Your answer should be each line of the entries that contains the word "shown", copied in full.

--- START ---

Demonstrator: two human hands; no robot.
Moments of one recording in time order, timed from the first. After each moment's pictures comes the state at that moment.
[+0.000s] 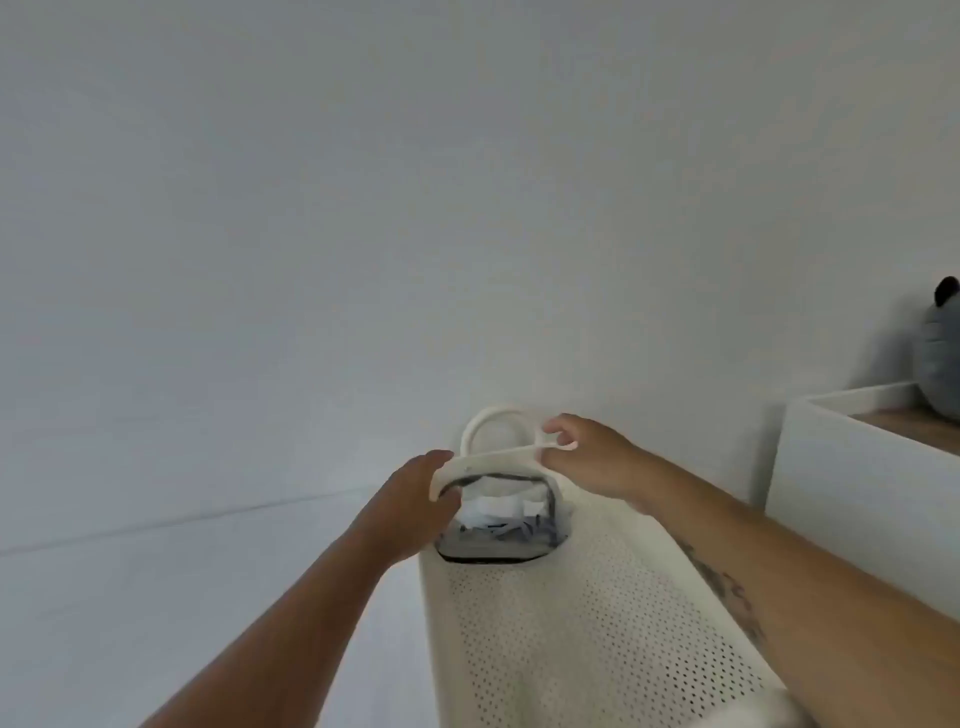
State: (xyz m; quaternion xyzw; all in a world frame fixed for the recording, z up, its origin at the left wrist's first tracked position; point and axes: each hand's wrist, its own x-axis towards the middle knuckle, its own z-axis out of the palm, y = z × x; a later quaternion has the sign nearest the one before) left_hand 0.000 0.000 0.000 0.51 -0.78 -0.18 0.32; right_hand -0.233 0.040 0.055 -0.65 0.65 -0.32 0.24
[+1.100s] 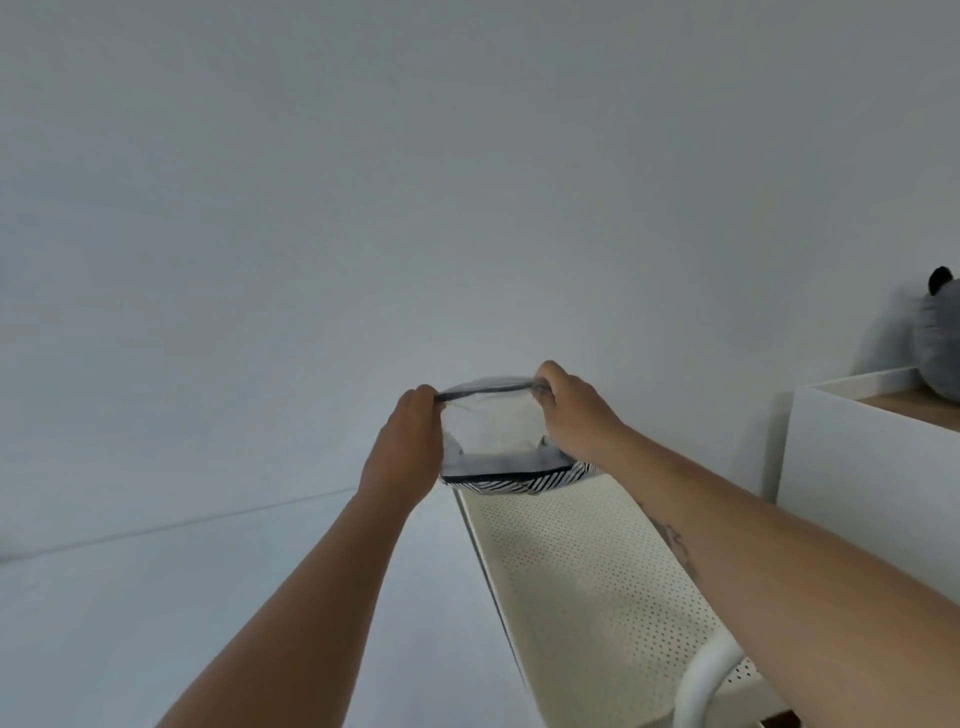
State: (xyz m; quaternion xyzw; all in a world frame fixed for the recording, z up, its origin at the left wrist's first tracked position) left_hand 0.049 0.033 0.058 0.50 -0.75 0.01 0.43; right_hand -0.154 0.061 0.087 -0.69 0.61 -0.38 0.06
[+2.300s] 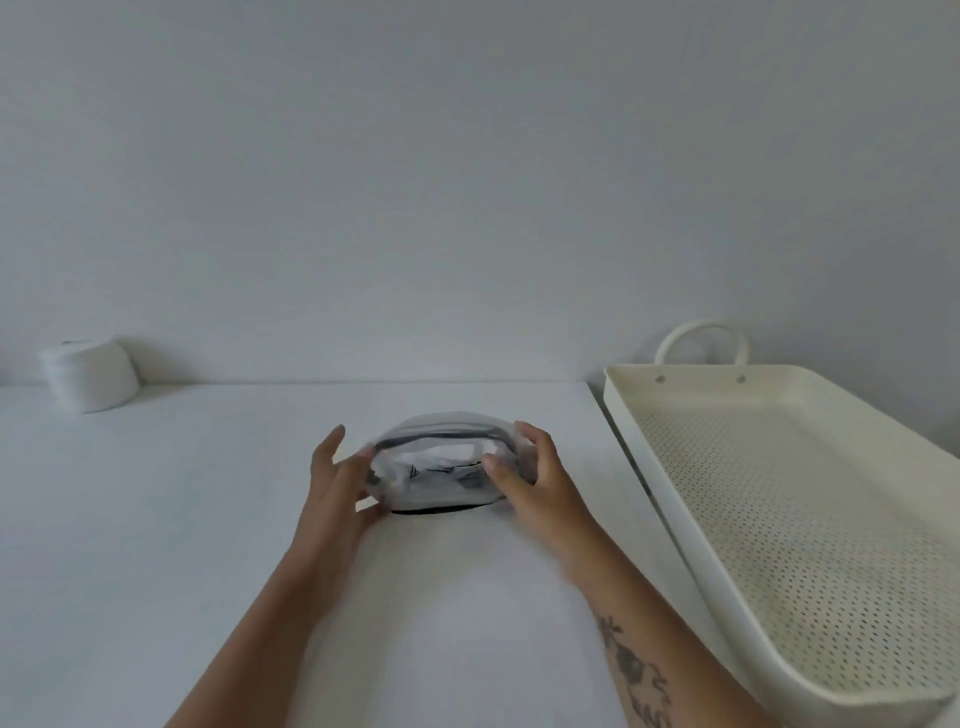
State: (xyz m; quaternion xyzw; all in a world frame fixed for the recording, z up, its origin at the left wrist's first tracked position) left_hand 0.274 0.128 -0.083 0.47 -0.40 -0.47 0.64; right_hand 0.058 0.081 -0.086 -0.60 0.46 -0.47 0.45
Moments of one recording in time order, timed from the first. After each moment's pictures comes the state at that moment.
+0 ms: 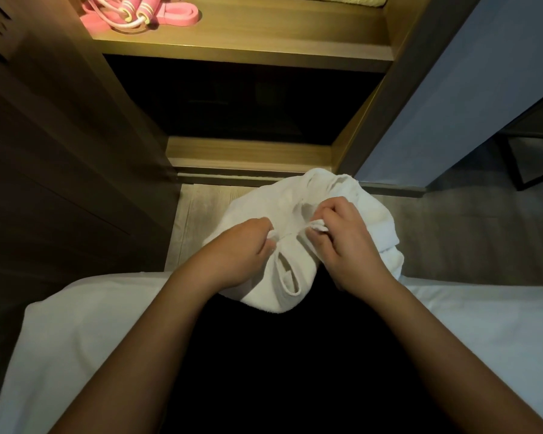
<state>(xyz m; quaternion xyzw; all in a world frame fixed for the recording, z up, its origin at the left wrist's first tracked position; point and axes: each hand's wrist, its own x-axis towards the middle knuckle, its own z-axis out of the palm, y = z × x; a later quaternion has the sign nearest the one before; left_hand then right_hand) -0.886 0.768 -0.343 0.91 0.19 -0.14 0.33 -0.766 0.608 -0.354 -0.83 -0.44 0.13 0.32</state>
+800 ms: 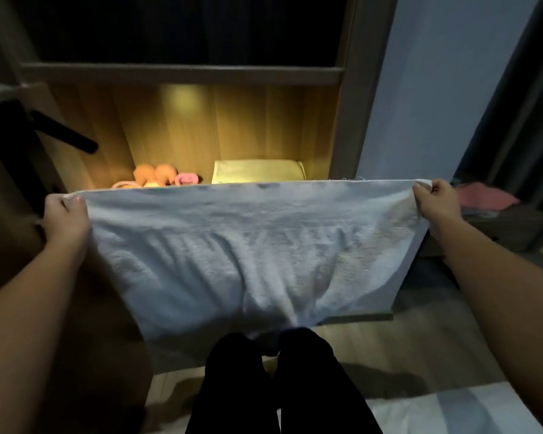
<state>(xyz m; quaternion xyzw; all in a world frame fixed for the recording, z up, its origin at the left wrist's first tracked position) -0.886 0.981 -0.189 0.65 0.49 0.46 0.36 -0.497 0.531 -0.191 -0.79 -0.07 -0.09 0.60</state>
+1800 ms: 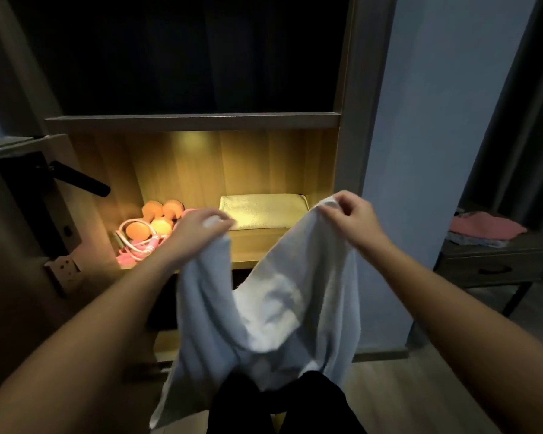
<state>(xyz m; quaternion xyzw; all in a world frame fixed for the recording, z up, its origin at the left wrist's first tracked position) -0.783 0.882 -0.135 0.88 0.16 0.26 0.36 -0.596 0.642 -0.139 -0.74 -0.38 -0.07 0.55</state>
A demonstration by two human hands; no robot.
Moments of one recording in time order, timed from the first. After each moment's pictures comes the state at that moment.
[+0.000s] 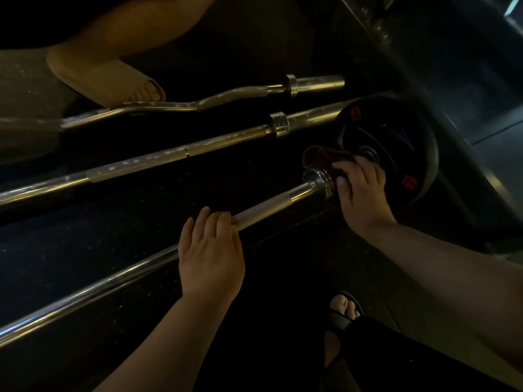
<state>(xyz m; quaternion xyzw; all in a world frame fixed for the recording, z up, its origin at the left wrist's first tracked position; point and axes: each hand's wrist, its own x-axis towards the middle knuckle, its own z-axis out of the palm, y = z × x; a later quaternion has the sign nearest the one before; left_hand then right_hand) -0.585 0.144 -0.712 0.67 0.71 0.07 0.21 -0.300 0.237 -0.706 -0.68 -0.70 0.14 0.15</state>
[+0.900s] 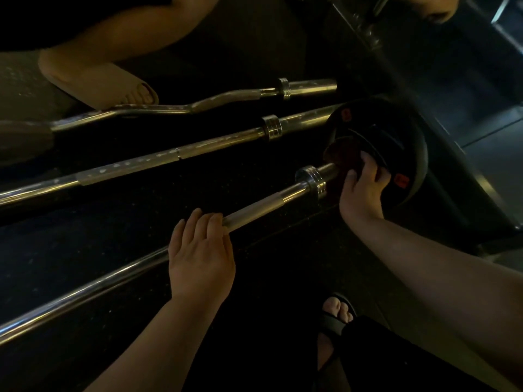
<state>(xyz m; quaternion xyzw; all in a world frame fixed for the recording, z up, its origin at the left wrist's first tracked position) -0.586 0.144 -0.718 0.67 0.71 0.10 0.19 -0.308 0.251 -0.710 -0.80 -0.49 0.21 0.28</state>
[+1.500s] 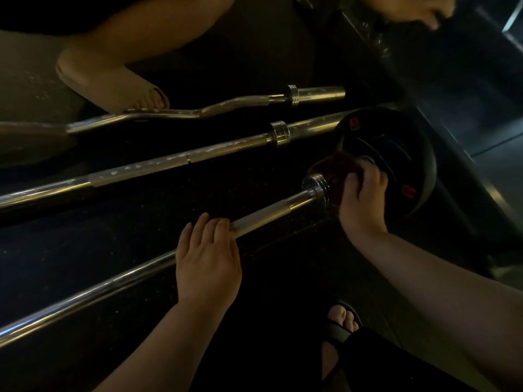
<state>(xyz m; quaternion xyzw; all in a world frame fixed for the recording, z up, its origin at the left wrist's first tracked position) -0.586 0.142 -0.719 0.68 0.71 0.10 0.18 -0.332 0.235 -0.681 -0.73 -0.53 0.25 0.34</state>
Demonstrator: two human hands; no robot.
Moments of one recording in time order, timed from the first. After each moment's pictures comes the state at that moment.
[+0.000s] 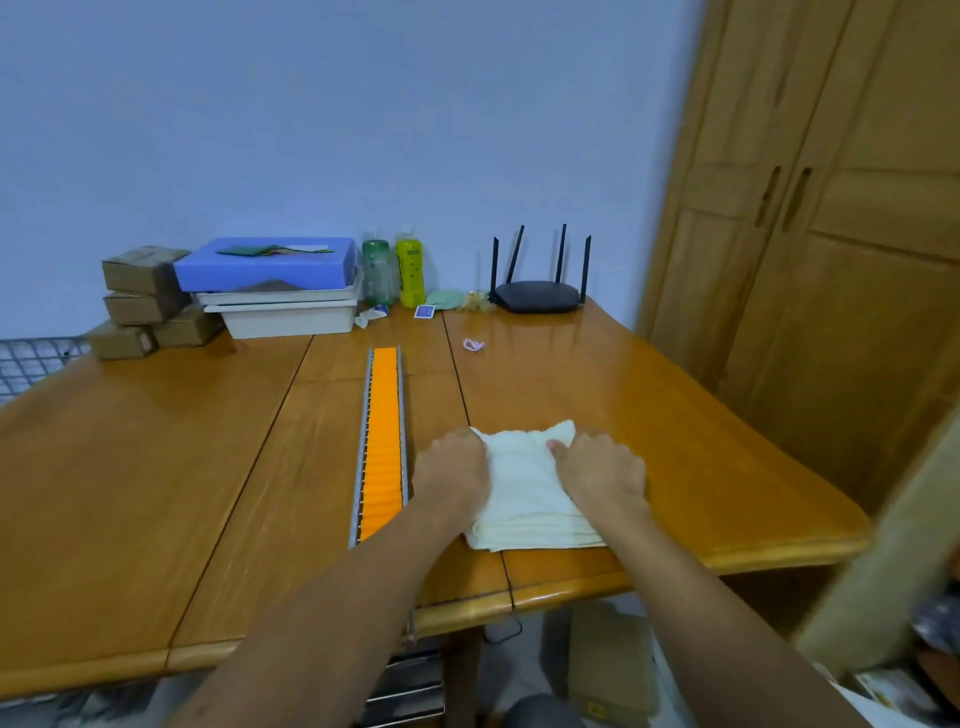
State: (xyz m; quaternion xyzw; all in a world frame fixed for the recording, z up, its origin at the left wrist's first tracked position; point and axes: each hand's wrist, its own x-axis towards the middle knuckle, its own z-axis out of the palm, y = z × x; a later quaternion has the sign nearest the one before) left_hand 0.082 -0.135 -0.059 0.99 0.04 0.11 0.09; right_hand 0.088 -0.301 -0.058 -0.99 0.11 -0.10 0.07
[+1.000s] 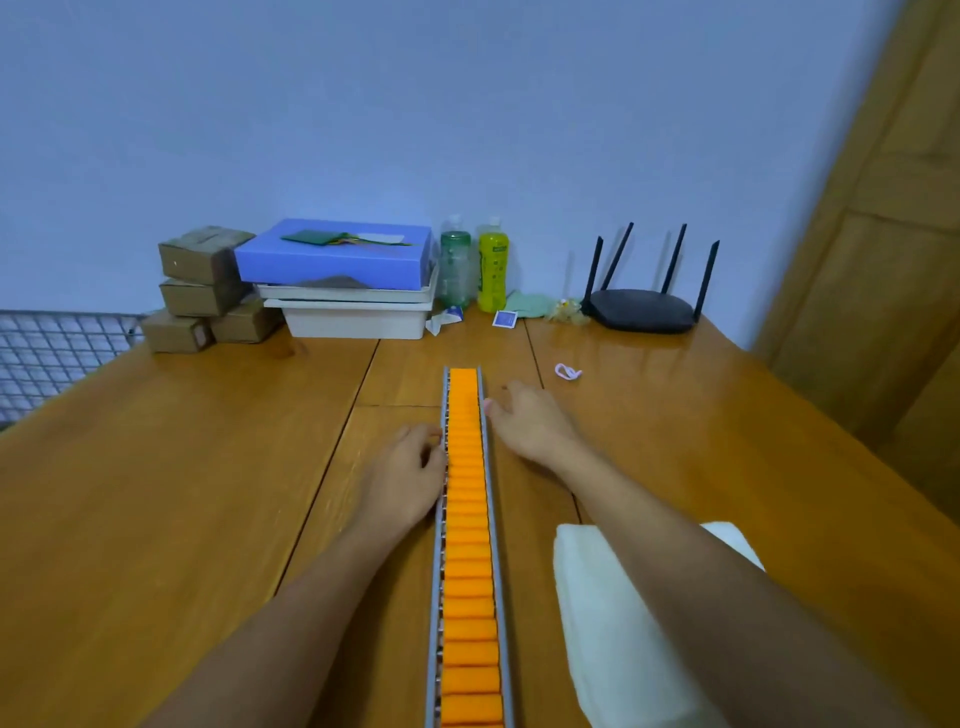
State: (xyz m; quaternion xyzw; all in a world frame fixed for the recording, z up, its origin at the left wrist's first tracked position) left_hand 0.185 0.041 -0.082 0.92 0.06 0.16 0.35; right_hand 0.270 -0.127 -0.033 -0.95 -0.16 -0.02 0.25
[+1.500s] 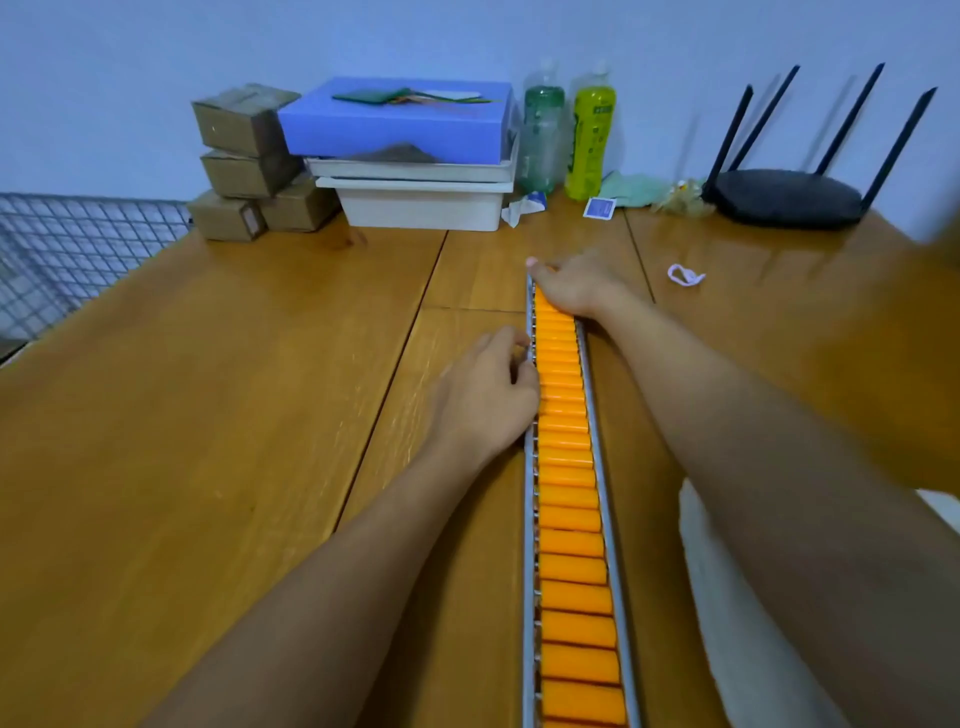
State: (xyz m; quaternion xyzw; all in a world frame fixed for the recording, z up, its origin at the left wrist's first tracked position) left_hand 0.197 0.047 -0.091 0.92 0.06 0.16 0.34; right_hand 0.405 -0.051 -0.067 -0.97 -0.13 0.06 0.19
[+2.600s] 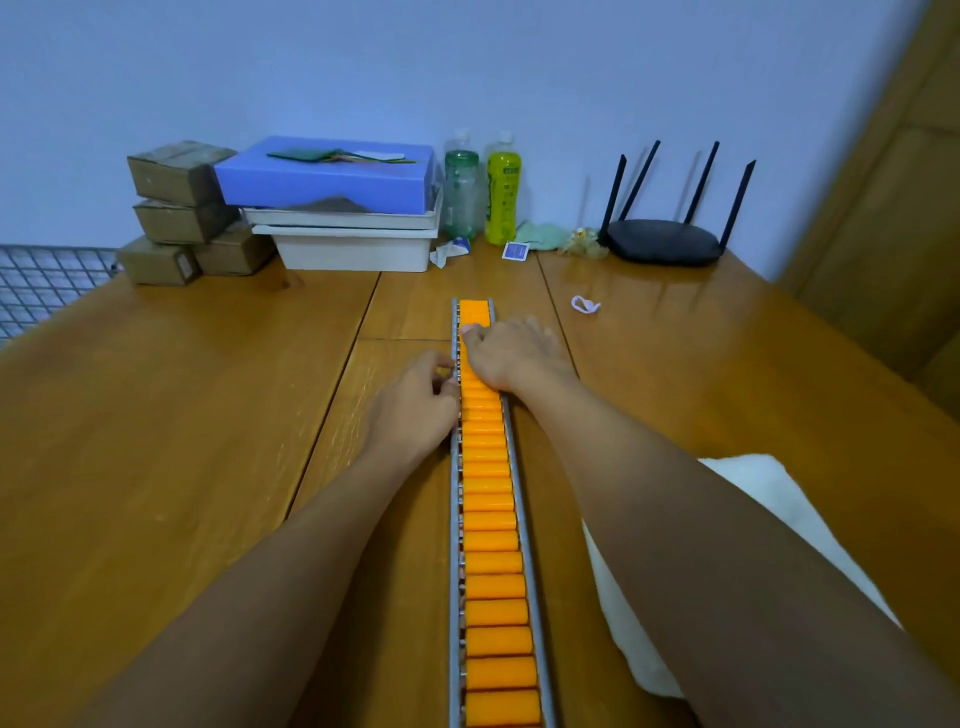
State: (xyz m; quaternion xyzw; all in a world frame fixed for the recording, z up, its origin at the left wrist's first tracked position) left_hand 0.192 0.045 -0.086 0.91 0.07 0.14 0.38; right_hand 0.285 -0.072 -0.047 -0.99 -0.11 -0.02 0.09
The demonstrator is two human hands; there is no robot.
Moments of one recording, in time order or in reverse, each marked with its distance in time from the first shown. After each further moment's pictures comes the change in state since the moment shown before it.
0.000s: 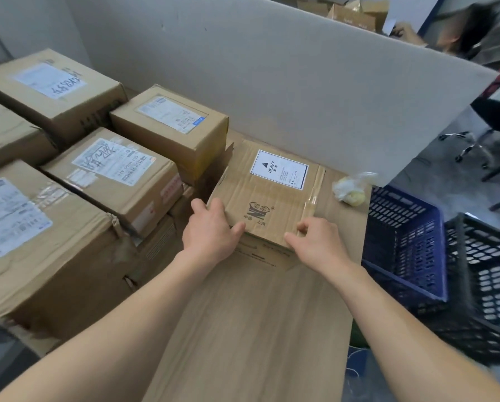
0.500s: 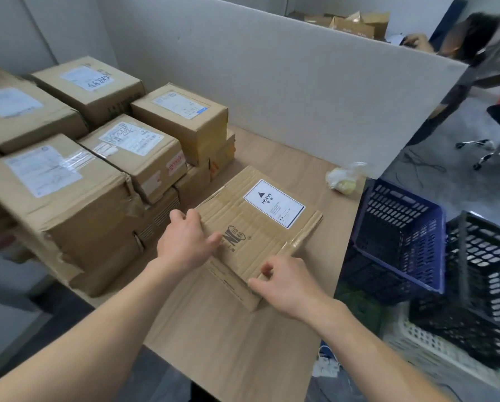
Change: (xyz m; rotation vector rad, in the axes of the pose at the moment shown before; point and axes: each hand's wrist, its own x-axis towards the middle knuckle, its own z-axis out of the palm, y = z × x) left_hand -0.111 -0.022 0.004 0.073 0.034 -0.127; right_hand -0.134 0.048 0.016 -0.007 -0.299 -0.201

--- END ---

Your response →
Moments of one recording, in time order or in reverse, each marked with its distance in time from the first shown. After each further moment's pictures comes the change in state since the moment shown before it.
Change: (xyz m; rotation vector rad, in the axes of the pose at the moment shown before; point and axes: each hand's wrist, its own x-axis towards the middle knuckle, its own z-axis out of the palm, y = z × x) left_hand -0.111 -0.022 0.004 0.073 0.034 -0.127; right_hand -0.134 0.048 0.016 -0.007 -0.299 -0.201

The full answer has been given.